Design-build-test-learn strategies based on simulations and experiments are increasingly employed to accelerate materials discovery and characterization. However, these design campaigns are limited by the availability of time and resources, constraining the range of problems to which these strategies can be applied and the fidelity of the chosen simulation or experiment. Therefore, it is essential that maximally efficient experimental planning algorithms are employed to limit the time and resource usage of data-driven materials design strategies. Despite this, there is no consensus on how to most effectively employ experimental planning strategies for choosing experiments that maximize understanding of material structure-property relationships with limited data.

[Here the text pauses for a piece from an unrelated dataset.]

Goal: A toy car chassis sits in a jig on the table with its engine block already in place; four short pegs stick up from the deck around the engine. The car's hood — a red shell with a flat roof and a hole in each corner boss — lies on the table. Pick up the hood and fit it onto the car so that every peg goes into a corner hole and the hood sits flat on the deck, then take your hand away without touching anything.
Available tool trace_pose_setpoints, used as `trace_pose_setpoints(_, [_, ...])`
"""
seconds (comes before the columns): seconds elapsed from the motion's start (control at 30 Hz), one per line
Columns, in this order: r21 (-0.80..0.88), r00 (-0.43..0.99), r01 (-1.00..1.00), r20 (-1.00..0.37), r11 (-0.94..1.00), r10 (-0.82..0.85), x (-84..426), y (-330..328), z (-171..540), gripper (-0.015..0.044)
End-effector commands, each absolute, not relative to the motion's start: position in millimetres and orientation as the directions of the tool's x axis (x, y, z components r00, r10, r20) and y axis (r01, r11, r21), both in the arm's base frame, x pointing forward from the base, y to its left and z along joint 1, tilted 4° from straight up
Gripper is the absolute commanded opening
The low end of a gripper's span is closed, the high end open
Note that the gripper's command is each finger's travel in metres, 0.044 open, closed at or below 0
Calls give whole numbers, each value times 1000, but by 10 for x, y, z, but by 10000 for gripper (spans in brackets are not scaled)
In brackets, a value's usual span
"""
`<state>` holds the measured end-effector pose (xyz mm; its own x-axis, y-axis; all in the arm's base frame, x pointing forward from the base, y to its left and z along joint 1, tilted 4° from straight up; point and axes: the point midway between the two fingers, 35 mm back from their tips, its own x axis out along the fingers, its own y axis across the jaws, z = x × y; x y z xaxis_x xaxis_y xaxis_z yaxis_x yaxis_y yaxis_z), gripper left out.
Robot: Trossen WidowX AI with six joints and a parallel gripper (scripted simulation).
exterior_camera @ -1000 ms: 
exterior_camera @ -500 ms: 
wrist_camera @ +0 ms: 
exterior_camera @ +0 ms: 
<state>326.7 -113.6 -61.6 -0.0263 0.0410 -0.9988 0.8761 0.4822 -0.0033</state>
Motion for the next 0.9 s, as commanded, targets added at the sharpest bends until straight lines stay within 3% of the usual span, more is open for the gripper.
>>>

To address this gap, we compare the performance of 100 data selection strategies for building machine learning models for materials property prediction on 95 tasks sourced from literature. From these results, we identify attributes of top-performing strategies, rationalize the shortcomings of low-performing strategies, and characterize how properties of tasks (e.g., property landscape roughness) influence data efficiency. Specifically, we show how neural network-based active learning algorithms outperform alternatives even in low-data scenarios, that space-filling algorithms can rival active learning algorithms on certain tasks, and that molecular representations based on small sets of physico-chemical features tend to be more data-efficient than more sophisticated representations. Motivated by these insights, we investigate how incorporating additional factors, like domain structure, meta-learning, and foundation models, impacts the efficiency of experimental planning algorithms in data-scarce scenarios.

Overall, we provide a comprehensive survey of data-efficient experimental planning strategies, recommend best practices for future materials design campaigns, and suggest avenues for further study.